The angle that war values more the skill, leadership and valiance of individual soldiers, rather than the ratio of what it costs when they die compared to what amount of expenditure they can cause beforehand, is to delude one's self that generals and politicians will value the lives of soldiers over capital in a way they don't when they were civilians employed for wage-labour and thus trick themselves into thinking there's something glorious about war. It isn't, you either die in the service of capital, or rarely, you die in an unwelcome necessity for self-defence because fascists didn't like your socialist project.
>>2110613Shameful strawman.
Ukraine doesn't even have enough troops to rotate units out every few weeks as was the norm in most wars. Even if they couldn't afford to mobilise more men there is a reason most 30+ year olds in WWI/WWII weren't assigned to the infantry.
The Ukrops deployed a deliberate strategy of burning up Homo Sovieticus in the belief that Western aid/sanctions would end the war soon.
>>2110476>but because lack of traffic control meant they jammed up the roads and ran out of suppliesAre you with that stupid column thing again? Lmao, Ukrainians to this day believe that they ever damaged it?
Russian tactic was pushing forward, abandoning broken vehicles on their path, all this kind of thing. They broke through, and that implies a second echelon to guard positions and roads. There was no meaningful second echelon. Road jams is nonsense
Like, imagine slicing Ukrainian defences like knife through butter, and then doing whatever you want in their rear. But you don't have ANYBODY to hold the ground behind you
Come to think of it, this SMO was designed much like an anti-terrorist operation
>>2110684The first elements broke through and captured the outskirts of Kiev but the assault broke down because the roads were jammed and they couldn't move up artillery.

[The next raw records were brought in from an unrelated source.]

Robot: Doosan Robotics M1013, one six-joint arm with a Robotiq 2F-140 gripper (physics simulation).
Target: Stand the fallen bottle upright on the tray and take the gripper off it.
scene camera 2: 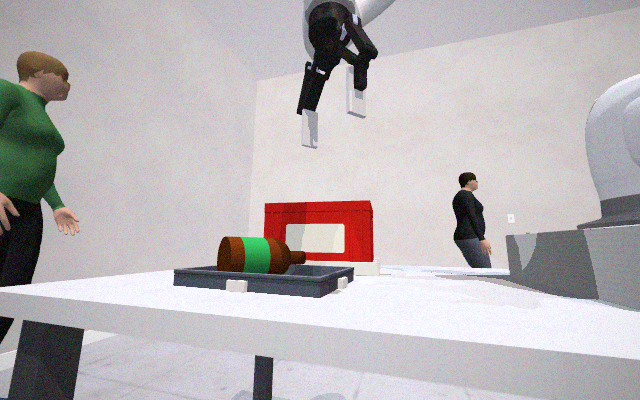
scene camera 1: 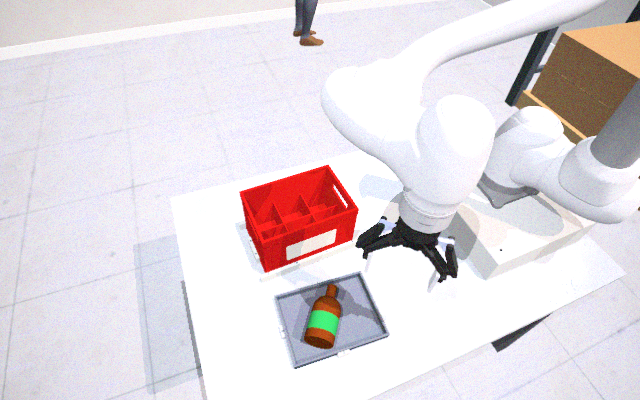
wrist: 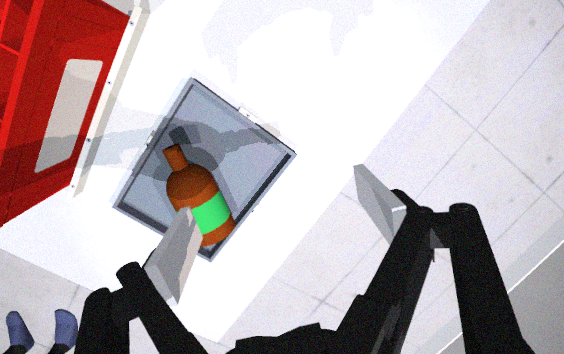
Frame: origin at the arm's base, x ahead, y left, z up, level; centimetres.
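Where they show: gripper, fingertip midpoint: [scene camera 2: 329,133] [scene camera 1: 397,276] [wrist: 274,203]; arm's base at its link origin: [scene camera 1: 499,181].
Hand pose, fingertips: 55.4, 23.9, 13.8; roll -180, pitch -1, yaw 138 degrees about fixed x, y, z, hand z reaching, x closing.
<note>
Each offset is from my fingertips to the top centre of the thing, as dx, dy, dz.
A brown bottle {+13.2, -5.5, -16.5} [scene camera 1: 324,320] [scene camera 2: 256,255] [wrist: 210,212] with a green band lies on its side in the grey tray [scene camera 1: 375,306] [scene camera 2: 210,280] [wrist: 240,106]. In scene camera 1 its neck points toward the red crate's side of the table. My gripper [scene camera 1: 400,276] [scene camera 2: 334,131] [wrist: 274,203] is open and empty, high above the table and apart from the bottle. In the wrist view its left fingertip covers a small part of the bottle's edge.
A red crate {+10.9, -32.8, -6.9} [scene camera 1: 312,234] [scene camera 2: 358,240] [wrist: 82,110] with compartments stands beside the tray on a pale base. The arm's pale mounting block [scene camera 1: 520,255] [scene camera 2: 550,260] is at the right. A person in green [scene camera 2: 30,145] stands at the left, another in black [scene camera 2: 468,215] behind.
</note>
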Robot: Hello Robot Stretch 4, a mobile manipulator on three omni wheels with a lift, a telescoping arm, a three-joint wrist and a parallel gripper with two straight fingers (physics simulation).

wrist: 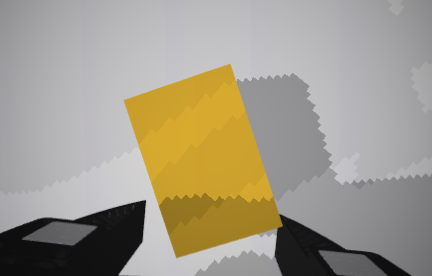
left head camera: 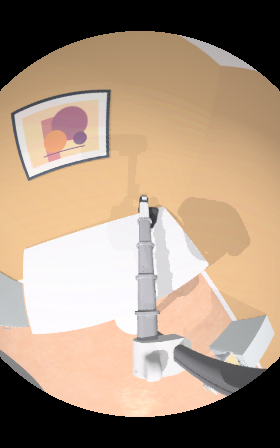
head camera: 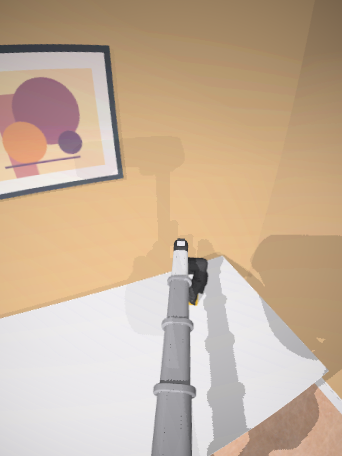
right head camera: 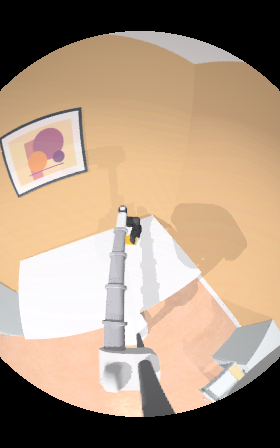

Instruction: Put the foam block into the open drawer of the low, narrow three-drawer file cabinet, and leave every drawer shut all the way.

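Where they show: gripper, fingertip midpoint: (wrist: 210, 227) (head camera: 196, 299) (right head camera: 135, 240); robot's base, origin of the base link: (left head camera: 133, 315) (right head camera: 128, 326).
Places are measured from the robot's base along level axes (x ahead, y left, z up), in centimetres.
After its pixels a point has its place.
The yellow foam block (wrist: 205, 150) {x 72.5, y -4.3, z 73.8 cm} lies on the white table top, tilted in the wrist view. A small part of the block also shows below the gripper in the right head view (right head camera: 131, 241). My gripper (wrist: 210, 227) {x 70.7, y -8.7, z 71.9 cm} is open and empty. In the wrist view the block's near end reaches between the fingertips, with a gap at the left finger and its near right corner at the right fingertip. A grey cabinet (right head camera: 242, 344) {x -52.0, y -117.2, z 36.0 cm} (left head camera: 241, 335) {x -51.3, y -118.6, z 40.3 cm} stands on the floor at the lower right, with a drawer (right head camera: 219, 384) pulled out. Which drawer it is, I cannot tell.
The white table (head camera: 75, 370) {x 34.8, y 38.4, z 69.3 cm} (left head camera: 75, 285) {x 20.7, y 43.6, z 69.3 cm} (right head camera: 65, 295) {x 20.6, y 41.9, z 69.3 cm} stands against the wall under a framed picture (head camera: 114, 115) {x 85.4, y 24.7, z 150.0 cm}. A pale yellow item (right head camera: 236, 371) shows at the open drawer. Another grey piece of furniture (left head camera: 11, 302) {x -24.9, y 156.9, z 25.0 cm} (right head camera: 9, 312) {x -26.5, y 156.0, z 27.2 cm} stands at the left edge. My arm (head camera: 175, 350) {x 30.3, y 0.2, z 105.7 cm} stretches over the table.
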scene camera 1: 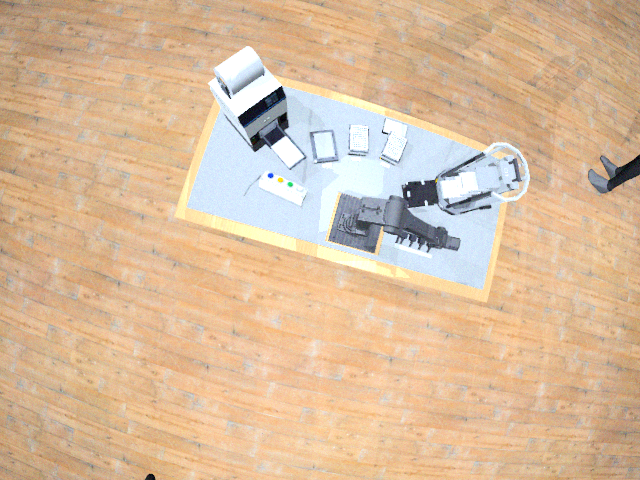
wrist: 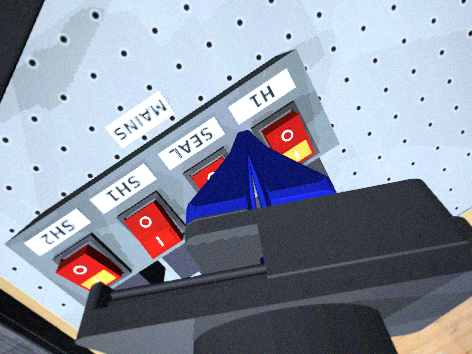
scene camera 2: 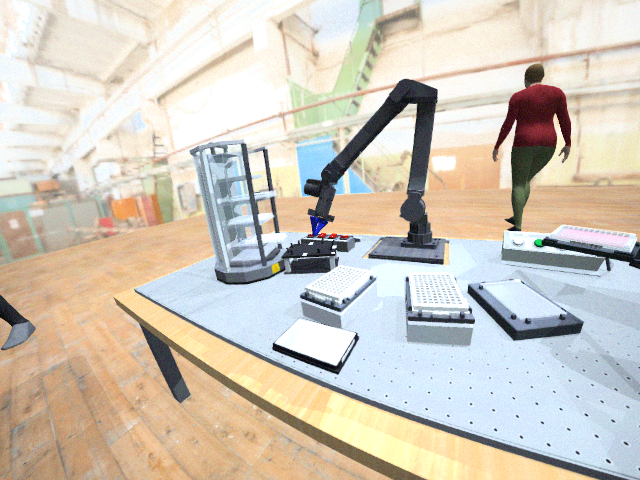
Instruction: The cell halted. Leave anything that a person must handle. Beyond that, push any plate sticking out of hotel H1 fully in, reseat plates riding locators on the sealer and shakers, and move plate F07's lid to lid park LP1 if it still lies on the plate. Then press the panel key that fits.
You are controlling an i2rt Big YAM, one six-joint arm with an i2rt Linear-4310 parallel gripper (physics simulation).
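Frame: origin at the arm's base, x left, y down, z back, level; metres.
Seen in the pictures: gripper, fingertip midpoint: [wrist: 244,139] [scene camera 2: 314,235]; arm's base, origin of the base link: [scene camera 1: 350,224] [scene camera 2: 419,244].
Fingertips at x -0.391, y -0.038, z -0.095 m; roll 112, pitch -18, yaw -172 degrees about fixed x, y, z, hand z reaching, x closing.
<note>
Offsets run from my fingertips to a thing's top centre. "pt": to the spot under its first point.
My gripper [scene camera 2: 315,233] [wrist: 244,139] is shut and empty, its blue fingertips over the mains switch box [scene camera 2: 330,243] [wrist: 115,192] between the SEAL and H1 switches; contact is unclear. The H1 switch @(pt dx -0.022, dy -0.004, dz +0.010 m) [wrist: 287,135] and SH2 switch @(pt dx +0.124, dy -0.003, dz +0.016 m) [wrist: 86,267] show lit yellow; the SH1 switch @(pt dx +0.076, dy -0.001, dz +0.017 m) [wrist: 152,227] is unlit. The SEAL switch @(pt dx +0.030, dy +0.001, dz +0.007 m) [wrist: 207,174] is partly hidden. Hotel H1 @(pt dx -0.009, dy +0.013, dz -0.357 m) [scene camera 2: 242,273] holds several plates; one low plate @(dx -0.029, dy -0.060, dz -0.231 m) [scene camera 2: 267,238] extends towards its open side. Two shakers @(pt dx +0.507, dy +0.018, dz -0.386 m) [scene camera 2: 439,330] @(pt dx +0.307, dy +0.016, dz -0.415 m) [scene camera 2: 323,312] bear white well plates. The sealer @(pt dx +0.953, dy -0.281, dz -0.177 m) [scene camera 1: 248,103] has a plate @(dx +0.779, dy -0.084, dz -0.110 m) [scene camera 1: 288,151] [scene camera 2: 594,237] on its tray. The key panel @(dx +0.751, dy -0.035, dz +0.037 m) [scene camera 1: 281,191] [scene camera 2: 553,258] stands left in scene camera 1.
A black stand [scene camera 1: 419,192] [scene camera 2: 310,250] is beside the hotel. A dark pinned frame @(dx +0.637, dy +0.015, dz -0.235 m) [scene camera 1: 312,149] [scene camera 2: 547,326] and a flat white-topped pad @(dx +0.320, dy +0.034, dz -0.466 m) [scene camera 1: 395,127] [scene camera 2: 316,341] lie on the table. A person in red [scene camera 2: 535,118] and another's feet [scene camera 1: 599,180] are off the table.
</note>
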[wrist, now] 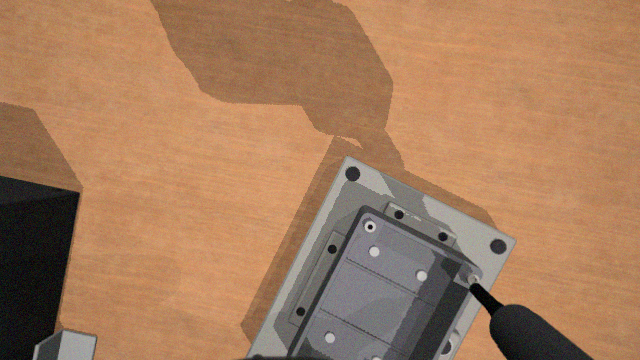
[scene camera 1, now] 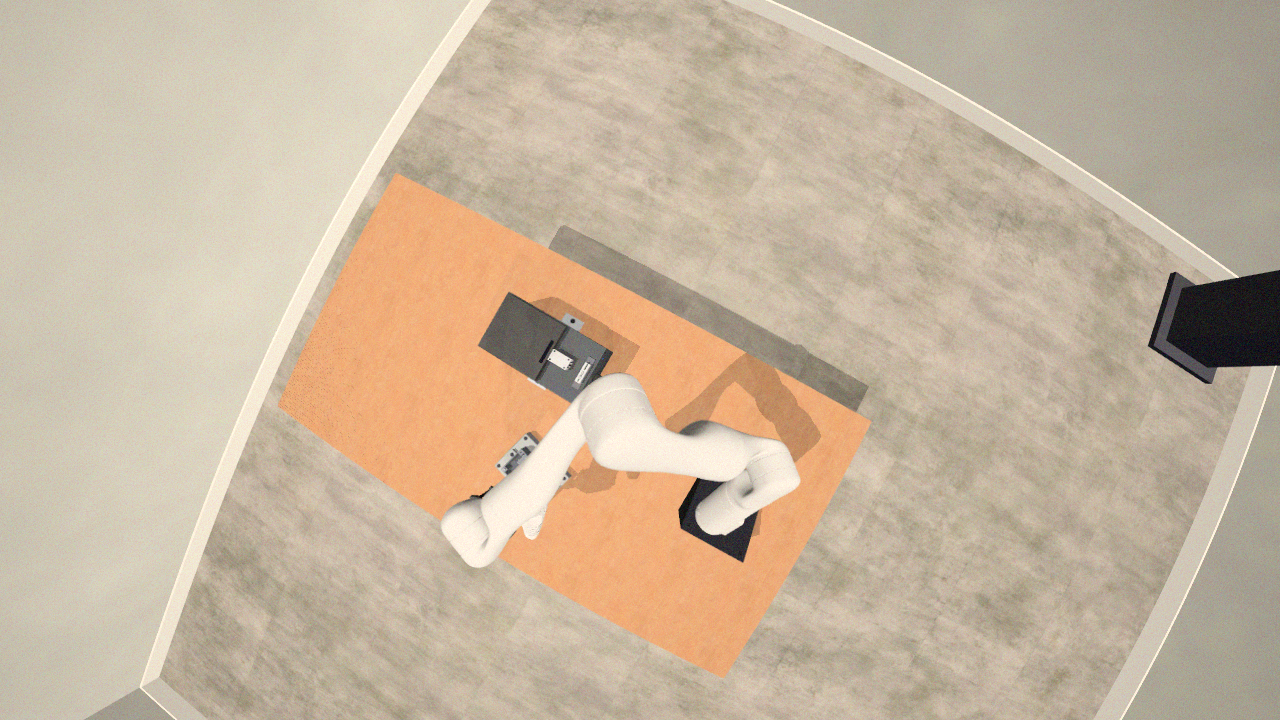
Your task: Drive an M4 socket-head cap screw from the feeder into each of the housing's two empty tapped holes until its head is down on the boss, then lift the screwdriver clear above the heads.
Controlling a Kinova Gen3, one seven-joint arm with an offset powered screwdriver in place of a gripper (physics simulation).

The roads were jammed. We could see it on CCTV and satellite. I don't know how you think there could be all that traffic and no "second echelon". Were they all bread trucks or something?
>>2110691Nobody ever given any explanation. Nafo ran with the story that it was 1000 km long and was bombed to shreds (no photos tho). Satellite imagery isn't real for such events, as we have learned from Bucha forgeries, Oreshnik hitting Yuzhmash and similar incidents
Like, what do you think was in those trucks? I suspect it was humanitarian aid mixed with some troops and ammo. Russia was trying to give out humanitarian aid, and there were hundrends of thousands of people living in occupation, with supply lines disrupted.